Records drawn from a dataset
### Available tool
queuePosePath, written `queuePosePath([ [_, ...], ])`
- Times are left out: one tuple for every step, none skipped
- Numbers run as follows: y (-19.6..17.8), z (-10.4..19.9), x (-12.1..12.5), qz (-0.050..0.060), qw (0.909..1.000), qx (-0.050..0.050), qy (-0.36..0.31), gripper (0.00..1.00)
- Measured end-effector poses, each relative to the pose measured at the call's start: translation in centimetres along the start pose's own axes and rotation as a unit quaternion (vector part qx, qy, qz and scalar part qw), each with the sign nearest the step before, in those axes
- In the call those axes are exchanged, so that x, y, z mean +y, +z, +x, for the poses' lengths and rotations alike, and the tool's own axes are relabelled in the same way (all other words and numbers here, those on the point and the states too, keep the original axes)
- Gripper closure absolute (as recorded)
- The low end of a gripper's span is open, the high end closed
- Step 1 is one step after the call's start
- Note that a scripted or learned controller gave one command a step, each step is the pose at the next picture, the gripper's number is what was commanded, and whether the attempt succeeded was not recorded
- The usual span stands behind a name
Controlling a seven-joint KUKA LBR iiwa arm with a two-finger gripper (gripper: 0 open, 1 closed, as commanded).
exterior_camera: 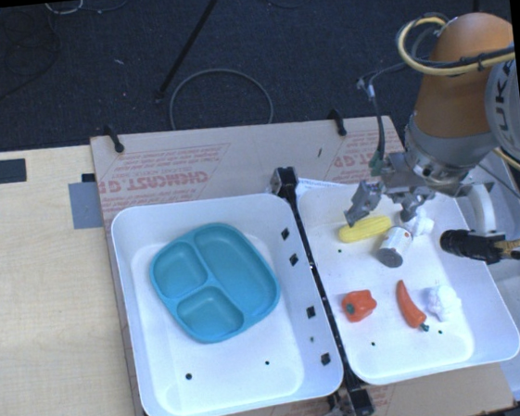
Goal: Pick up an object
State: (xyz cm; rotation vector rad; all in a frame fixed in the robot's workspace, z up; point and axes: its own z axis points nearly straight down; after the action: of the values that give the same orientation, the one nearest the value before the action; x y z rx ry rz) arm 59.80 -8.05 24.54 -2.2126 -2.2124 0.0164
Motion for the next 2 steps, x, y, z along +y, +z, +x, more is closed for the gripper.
queuePosePath([
  [-0.7,0.0,0.2,-0.006,1.0,0.0,-0.001,0.0],
  [5.7,0.1,0.0,-0.004,1.0,0.0,0.0,0.0],
])
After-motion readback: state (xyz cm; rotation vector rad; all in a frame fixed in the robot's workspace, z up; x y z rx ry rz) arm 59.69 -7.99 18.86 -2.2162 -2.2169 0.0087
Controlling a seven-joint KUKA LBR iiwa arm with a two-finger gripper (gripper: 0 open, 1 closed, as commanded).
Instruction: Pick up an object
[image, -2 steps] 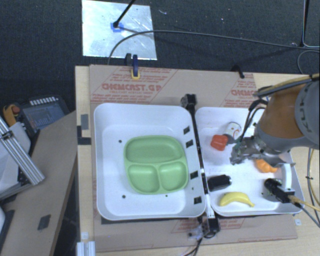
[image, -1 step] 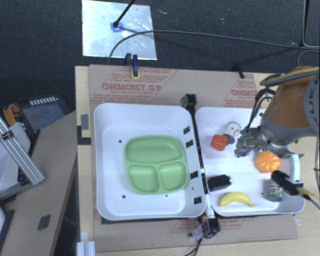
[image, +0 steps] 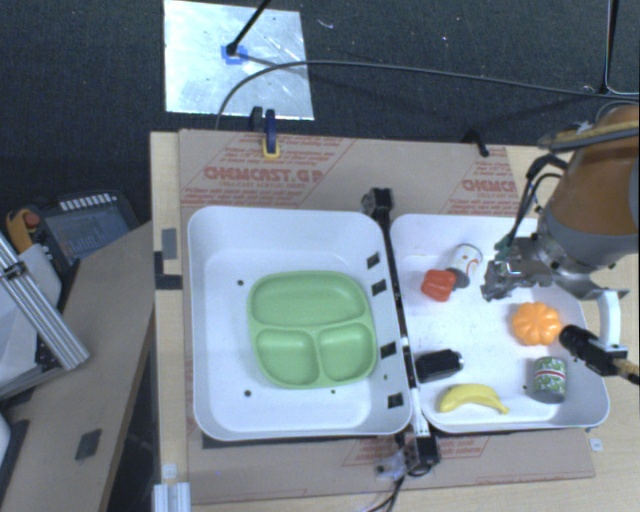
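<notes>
The right bin (image: 575, 415) holds several small objects. A red pepper-like piece (image: 437, 285) lies at its upper left, with a white object (image: 466, 258) just behind it. An orange pumpkin-shaped toy (image: 536, 322) sits at the right, a small can (image: 547, 377) lies below it, and a yellow banana (image: 472, 399) lies along the front wall. A black object (image: 437, 364) rests near the divider. My gripper (image: 499, 281) hangs over the bin's upper middle, between the red piece and the orange toy, with nothing seen in it.
The left bin (image: 215, 300) holds a green three-compartment plate (image: 309, 327). The arm's orange band and grey wrist (image: 592, 205) reach in from the right, over the right bin's far corner. A black part (image: 590, 350) sticks out near the can. Cables run behind the bins.
</notes>
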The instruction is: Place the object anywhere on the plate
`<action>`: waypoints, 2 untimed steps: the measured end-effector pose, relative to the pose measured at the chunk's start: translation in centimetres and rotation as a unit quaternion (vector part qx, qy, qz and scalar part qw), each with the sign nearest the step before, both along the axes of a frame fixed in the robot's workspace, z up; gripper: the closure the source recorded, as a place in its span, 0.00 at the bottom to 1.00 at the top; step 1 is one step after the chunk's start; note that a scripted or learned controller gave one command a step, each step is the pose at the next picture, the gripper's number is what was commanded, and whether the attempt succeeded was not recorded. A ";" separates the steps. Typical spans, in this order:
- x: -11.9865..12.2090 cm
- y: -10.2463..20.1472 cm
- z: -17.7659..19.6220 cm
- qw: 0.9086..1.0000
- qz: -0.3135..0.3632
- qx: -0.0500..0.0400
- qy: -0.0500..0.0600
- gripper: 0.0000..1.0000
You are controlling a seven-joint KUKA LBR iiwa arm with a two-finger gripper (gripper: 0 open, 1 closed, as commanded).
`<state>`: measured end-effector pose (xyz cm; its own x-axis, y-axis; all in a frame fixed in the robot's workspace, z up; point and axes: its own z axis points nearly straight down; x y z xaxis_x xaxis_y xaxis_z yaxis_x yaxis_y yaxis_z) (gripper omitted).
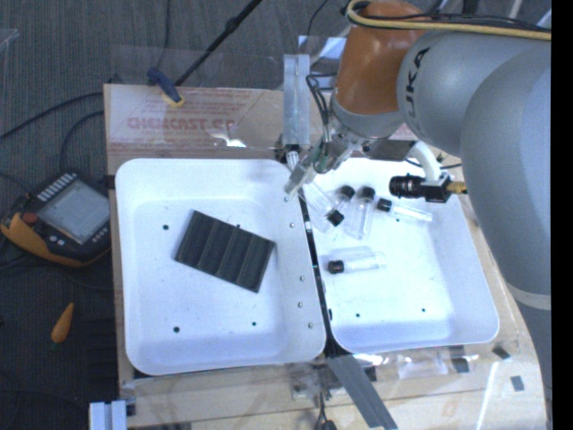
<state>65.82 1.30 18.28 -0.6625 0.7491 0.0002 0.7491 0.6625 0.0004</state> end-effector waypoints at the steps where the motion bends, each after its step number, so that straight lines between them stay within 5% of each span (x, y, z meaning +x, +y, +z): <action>1: -1.7 5.9 15.6 1.000 0.006 -0.001 -0.001 1.00; 2: -2.9 13.9 13.9 1.000 0.029 -0.001 0.001 1.00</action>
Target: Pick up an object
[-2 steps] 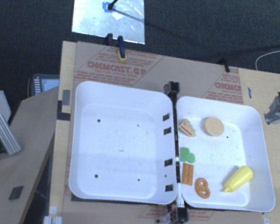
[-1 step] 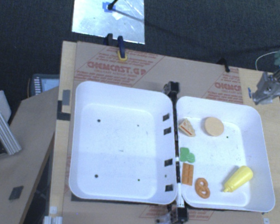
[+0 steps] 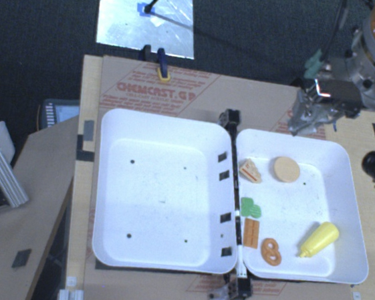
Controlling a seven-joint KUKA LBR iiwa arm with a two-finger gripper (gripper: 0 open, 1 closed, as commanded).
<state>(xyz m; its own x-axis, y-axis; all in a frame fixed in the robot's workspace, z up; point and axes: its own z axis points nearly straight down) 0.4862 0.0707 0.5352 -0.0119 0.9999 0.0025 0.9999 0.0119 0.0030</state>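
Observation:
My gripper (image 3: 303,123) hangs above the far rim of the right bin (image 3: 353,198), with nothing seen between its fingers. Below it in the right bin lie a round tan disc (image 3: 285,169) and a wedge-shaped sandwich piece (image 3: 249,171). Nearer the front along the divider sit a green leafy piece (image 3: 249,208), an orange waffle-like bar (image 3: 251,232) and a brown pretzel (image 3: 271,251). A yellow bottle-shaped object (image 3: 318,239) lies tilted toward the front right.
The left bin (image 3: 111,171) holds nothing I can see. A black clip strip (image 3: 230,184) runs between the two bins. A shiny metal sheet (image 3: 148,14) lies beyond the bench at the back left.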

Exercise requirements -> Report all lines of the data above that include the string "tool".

Task answer ->
### Available tool
- In the call those axes are exchanged, so that x, y, z mean +y, +z, +x, for the poses' lengths and rotations alike, and the tool's own axes are relabelled in the same way (all other words and numbers here, those on the point and the states too, keep the original axes)

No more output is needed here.